WHAT TO WORK ON
Beginning with the opening line, restate the following material exactly, up through the line that contains "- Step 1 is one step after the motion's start".

GIVEN INFORMATION
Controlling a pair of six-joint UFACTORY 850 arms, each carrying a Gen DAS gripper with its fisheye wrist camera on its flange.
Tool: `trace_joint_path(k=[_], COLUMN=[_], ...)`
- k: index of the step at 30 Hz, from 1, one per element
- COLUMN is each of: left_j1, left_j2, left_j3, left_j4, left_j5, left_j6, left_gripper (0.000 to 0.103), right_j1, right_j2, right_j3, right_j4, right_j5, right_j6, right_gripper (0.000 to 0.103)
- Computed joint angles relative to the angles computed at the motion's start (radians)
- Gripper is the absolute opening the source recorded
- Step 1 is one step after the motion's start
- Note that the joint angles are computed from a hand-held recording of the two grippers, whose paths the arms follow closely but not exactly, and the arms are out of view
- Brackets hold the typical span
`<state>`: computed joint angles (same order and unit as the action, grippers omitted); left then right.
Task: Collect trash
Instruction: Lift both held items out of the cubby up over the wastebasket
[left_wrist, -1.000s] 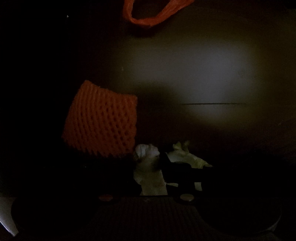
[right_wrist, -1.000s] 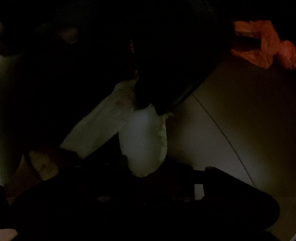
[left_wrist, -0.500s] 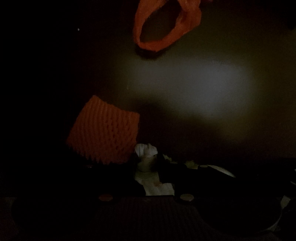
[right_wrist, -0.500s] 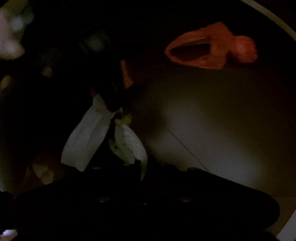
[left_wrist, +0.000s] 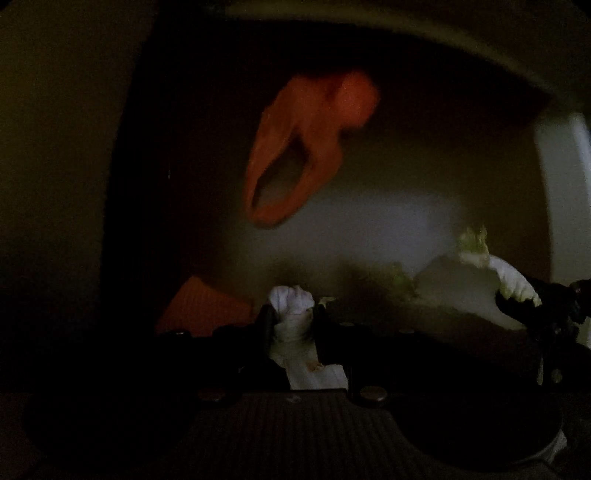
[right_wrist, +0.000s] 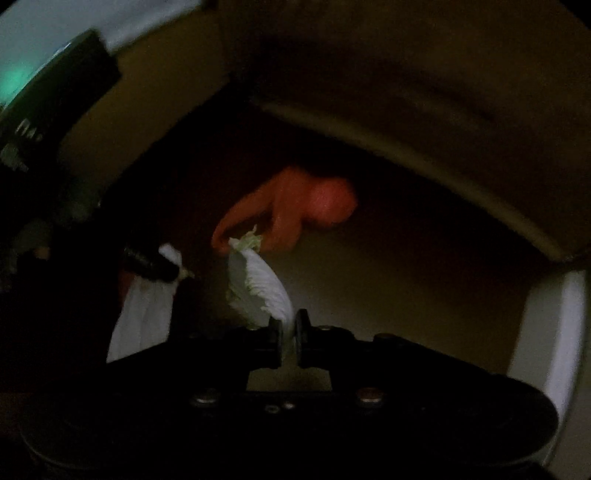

WRITTEN SOLUTION
Controlling a pair of six-joint UFACTORY 850 arms, each carrying a Gen DAS gripper with its fisheye wrist camera on its flange.
Tool: `trace_joint_path(k=[_], COLUMN=[_], ...)`
- k: index of the step at 30 Hz, from 1, one per element
- COLUMN is each of: left_j1, left_j2, left_j3, left_j4, left_j5, left_j6, left_gripper (0.000 to 0.103), right_j1, right_j2, right_j3, right_j4, right_j5, right_j6, right_gripper (0.000 to 0.103)
- Computed joint angles relative to the angles computed at the motion's start (radians)
- Gripper is the absolute opening the source recorded
- Step 1 is one step after the motion's start

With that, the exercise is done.